Птица говорит еще что-то, но остальные слова я слышу впервые: видимо, это тот изощренный мат русского языка, который мне вряд ли доведётся услышать где-нибудь ещё. Похоже, она только что обнаружила это тело и вколола ему этот самый Налоксон, который успел спасти мозг от гибели, но не успел удержать в нём душу её приятеля. Так что теперь здесь я. Но пока не понятно, надолго ли. Судя по обжигающей рези в груди и свистящей одышке, у меня отёк легких. Отёк теперь уже моих лёгких. И судя по выражению лица Птицы, осталось мне недолго. Я продержусь на плаву еще несколько минут, а потом мозг начнет медленно превращаться в желе: у тела передозировка и отказывают сердце и лёгкие. Счёт идёт на секунды.
— Скорую, прошу тебя, — задыхаюсь я, каждое слово отдается пожаром в груди.
— Скорую тебе, ублюдок?! — взрывается она. — Они же потом душу из тебя вытряхнут, и ты же, трепло, всё им расскажешь. А мне нужна моя хата и мой, чёрт его раздери, бизнес!
Сейчас она выглядит почти грустной и вытирает слезы фиолетовым крылом.
— Вылазь сам!
— Я ничего им не скажу. Я ничего не знаю, — хриплю я. — Скорую или мне конец.
Та колеблется.
— Я люблю тебя, — беззвучно говорю я.
Меня учили, что эта уловка всегда действует. И она действует. Приоткрытый красный клюв раскрывается еще шире.

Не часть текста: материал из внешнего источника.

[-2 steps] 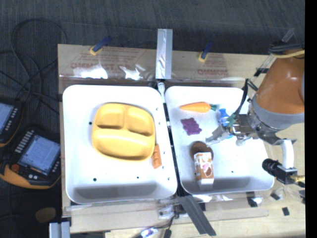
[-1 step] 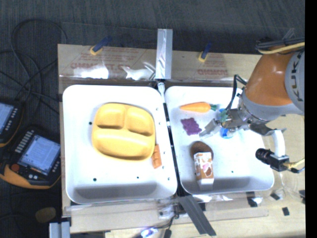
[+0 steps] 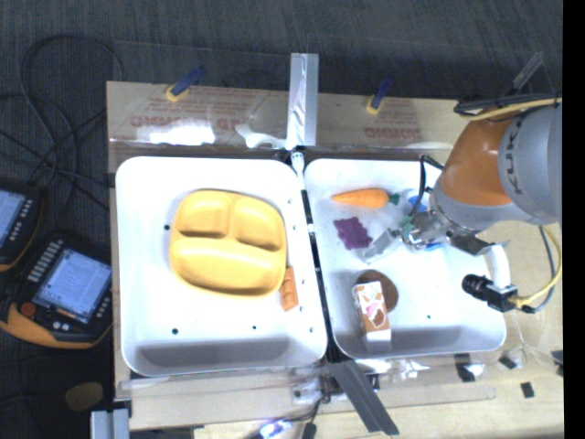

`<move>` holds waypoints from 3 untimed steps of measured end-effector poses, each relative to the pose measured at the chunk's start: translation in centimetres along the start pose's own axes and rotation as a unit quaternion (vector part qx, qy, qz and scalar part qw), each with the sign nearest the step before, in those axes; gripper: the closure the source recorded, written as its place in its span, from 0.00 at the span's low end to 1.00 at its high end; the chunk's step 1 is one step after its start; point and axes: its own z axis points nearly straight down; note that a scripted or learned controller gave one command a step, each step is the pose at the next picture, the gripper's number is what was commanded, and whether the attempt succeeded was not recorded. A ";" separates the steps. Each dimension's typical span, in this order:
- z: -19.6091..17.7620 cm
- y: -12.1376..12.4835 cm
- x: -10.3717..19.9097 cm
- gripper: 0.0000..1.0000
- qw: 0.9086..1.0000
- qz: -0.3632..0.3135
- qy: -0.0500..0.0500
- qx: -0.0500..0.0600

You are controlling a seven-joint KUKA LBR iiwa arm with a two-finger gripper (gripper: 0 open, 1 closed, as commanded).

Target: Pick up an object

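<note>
My gripper [image 3: 409, 233] hangs low over the middle of the right bin [image 3: 457, 332], below the arm's orange band. An orange carrot [image 3: 361, 198] lies just up and left of it. A purple piece [image 3: 350, 233] sits to its left, a short gap away. Nearer the front, a small carton [image 3: 370, 310] leans on a brown disc [image 3: 382, 287]. Nothing can be seen held by the gripper.
The left bin [image 3: 146, 337] holds a large yellow divided tray [image 3: 228, 242] and a small orange piece [image 3: 290, 289] against its right wall. The ridge between the bins runs just left of the purple piece. Cables and a handheld screen lie off the bench at left.
</note>
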 end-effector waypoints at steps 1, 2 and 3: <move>0.1 9.6 2.7 0.00 0.999 -0.045 0.001 0.007; 0.4 8.1 -3.8 0.00 1.000 -0.022 0.005 0.002; 0.5 9.3 -2.4 0.00 0.997 0.072 -0.002 0.006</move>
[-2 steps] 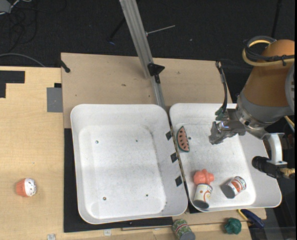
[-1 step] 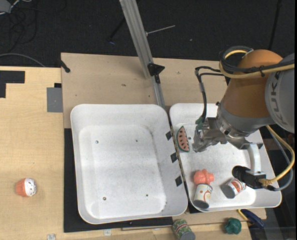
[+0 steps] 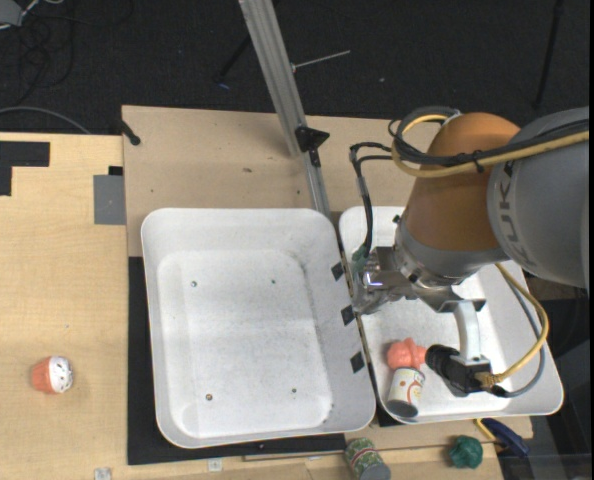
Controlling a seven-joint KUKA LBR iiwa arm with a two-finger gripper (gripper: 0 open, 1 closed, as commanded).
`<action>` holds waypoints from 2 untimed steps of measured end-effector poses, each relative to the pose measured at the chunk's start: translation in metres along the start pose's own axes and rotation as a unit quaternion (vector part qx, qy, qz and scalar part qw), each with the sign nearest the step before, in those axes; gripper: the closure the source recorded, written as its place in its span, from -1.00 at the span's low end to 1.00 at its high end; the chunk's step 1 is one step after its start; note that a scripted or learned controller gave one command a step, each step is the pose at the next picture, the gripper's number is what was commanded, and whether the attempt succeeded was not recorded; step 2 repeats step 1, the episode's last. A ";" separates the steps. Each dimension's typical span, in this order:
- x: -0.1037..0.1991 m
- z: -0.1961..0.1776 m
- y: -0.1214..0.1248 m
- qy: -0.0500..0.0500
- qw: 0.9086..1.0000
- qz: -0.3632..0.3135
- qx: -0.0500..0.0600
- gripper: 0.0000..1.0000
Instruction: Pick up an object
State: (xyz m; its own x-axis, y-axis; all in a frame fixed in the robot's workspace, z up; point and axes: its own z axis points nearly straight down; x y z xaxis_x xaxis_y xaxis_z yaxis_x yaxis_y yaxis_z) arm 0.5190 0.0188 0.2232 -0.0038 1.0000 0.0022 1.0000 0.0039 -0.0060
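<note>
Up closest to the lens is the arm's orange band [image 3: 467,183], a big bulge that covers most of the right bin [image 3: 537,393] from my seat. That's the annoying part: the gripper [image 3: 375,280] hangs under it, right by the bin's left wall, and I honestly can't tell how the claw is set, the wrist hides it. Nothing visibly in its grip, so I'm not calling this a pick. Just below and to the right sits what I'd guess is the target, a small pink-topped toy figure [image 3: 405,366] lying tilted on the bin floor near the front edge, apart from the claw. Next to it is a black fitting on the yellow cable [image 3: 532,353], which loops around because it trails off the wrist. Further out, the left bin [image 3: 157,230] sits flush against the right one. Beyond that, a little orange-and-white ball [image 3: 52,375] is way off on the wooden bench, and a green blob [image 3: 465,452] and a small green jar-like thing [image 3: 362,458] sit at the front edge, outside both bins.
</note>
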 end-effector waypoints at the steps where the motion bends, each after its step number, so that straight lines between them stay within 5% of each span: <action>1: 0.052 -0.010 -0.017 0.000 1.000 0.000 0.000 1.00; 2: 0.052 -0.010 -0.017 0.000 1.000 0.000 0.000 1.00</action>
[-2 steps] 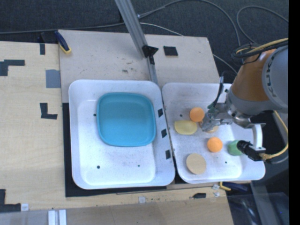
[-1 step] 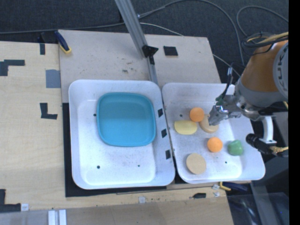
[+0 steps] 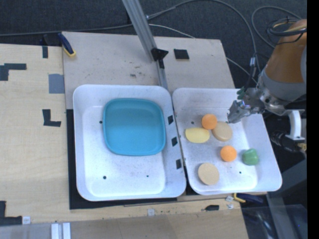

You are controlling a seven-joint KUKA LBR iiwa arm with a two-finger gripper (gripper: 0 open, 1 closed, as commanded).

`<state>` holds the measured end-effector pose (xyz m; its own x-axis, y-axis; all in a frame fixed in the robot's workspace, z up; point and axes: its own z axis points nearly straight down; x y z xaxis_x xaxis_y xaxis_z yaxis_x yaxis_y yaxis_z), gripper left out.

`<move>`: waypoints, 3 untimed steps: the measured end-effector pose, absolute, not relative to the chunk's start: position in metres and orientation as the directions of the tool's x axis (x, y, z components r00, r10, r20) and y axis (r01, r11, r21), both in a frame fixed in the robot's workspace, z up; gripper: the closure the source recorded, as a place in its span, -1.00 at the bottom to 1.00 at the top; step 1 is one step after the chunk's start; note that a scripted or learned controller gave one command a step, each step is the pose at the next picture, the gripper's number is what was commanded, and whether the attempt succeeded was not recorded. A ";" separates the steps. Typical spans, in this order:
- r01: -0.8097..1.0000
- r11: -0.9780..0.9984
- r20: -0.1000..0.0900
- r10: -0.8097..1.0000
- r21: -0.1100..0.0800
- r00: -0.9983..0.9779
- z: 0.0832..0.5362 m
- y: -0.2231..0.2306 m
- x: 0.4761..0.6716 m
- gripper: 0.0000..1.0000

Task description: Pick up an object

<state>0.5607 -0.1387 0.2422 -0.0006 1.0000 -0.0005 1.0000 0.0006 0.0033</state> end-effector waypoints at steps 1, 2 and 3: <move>1.000 0.005 0.001 1.000 0.000 -0.005 0.250 -0.083 0.559 1.00; 1.000 0.004 0.001 1.000 -0.001 -0.004 0.248 -0.039 0.561 1.00; 1.000 0.005 0.001 1.000 0.000 -0.005 0.252 0.008 0.560 1.00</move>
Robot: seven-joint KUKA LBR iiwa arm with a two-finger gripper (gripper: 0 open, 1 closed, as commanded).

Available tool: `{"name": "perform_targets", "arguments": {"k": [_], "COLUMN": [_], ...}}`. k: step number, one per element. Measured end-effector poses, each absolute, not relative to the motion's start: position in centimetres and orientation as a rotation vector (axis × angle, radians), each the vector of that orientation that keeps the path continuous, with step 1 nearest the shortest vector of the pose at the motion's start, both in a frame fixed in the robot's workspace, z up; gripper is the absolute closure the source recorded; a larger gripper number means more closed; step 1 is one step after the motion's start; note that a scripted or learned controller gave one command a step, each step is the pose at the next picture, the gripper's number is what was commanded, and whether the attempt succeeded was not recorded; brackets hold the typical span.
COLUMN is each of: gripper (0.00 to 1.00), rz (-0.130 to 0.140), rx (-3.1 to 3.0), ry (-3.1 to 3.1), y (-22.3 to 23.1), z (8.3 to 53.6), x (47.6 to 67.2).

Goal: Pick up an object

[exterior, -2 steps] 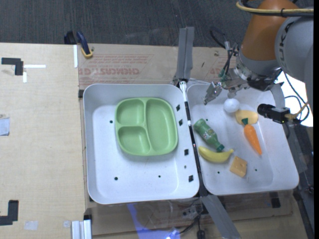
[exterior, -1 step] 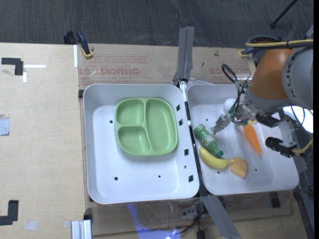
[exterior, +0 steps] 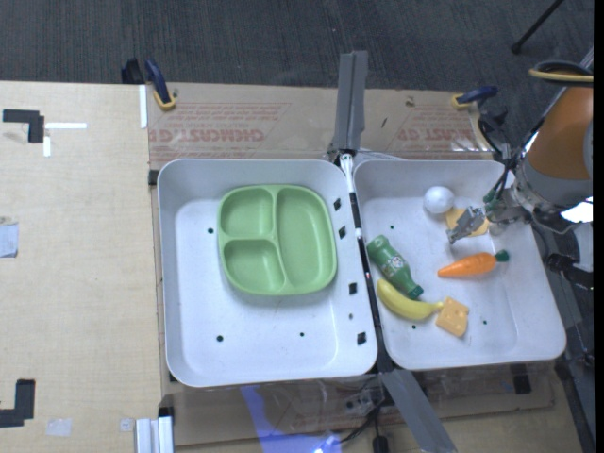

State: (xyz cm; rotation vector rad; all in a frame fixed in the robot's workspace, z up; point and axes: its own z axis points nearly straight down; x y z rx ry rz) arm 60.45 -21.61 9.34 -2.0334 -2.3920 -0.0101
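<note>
The right bin [exterior: 528,343] holds a white ball [exterior: 438,199], a green bottle [exterior: 394,264], a banana [exterior: 408,302], an orange carrot [exterior: 469,265] and a yellow cheese-like wedge [exterior: 453,317]. My gripper [exterior: 465,228] reaches in from the right and hangs low over the bin's back right part, just right of the ball and above the carrot. A small tan-yellow piece [exterior: 464,217] lies right at the gripper's tip, partly hidden by it. Whether it is gripped is unclear.
A green divided plate [exterior: 277,240] lies in the left bin [exterior: 189,347]. A grey divider post [exterior: 351,102] stands between the bins at the back. Clamps [exterior: 156,83] hold the cardboard backing. The arm's orange band [exterior: 566,140] is at the right edge.
</note>
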Motion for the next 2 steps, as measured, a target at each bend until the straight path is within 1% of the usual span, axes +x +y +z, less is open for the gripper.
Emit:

— Ты врёшь, даже стоя одной ногой в могиле, выродок, — шипит она. — Но я сделаю вид, что поверила тебе. В последний раз.
Она вскакивает и начинает жать на кнопки телефона. Её голос звучит чисто и слегка испуганно — так звучал бы голос матери, которая возвращалась с прогулки с белокурым младенцем и споткнулась в подъезде о бездыханное тело...
— В соседнем подъезде какой-то... человек, — говорит она, тщательно подбирая слова. — И, кажется, ему очень... плохо. Приезжайте, иначе он... всё.
Она продиктовала адрес. Потом схватила меня под мышки и с неожиданной силой потащила в подъезд. Один пролёт. Два. Три. Я хриплю так сильно, что вот-вот начну выплевывать собственные легкие.
— Только попробуй проговориться им насчёт моей хаты, и я найду тебя, разрежу тебе живот, а кишки заброшу на провода. У меня полно таких, которые за дозу выпотрошат кого угодно. Вкурил? И лучше бы тебе сейчас это слышать и хорошенько запомнить.
Ступенька врезается в мои шейные позвонки, мои руки шарят по бетону, пытаясь нащупать что-то, за что можно схватиться. Мне кажется, что я проваливаюсь в яму, наполненную плотоядными тварями.
— Подожди! — задыхаюсь я, надеясь, что она еще здесь.
— Чего еще?
— В какой мы стране?
Она молчит.
— Катись к дьяволу, красавчик! Нет, надеюсь, что ты уже там!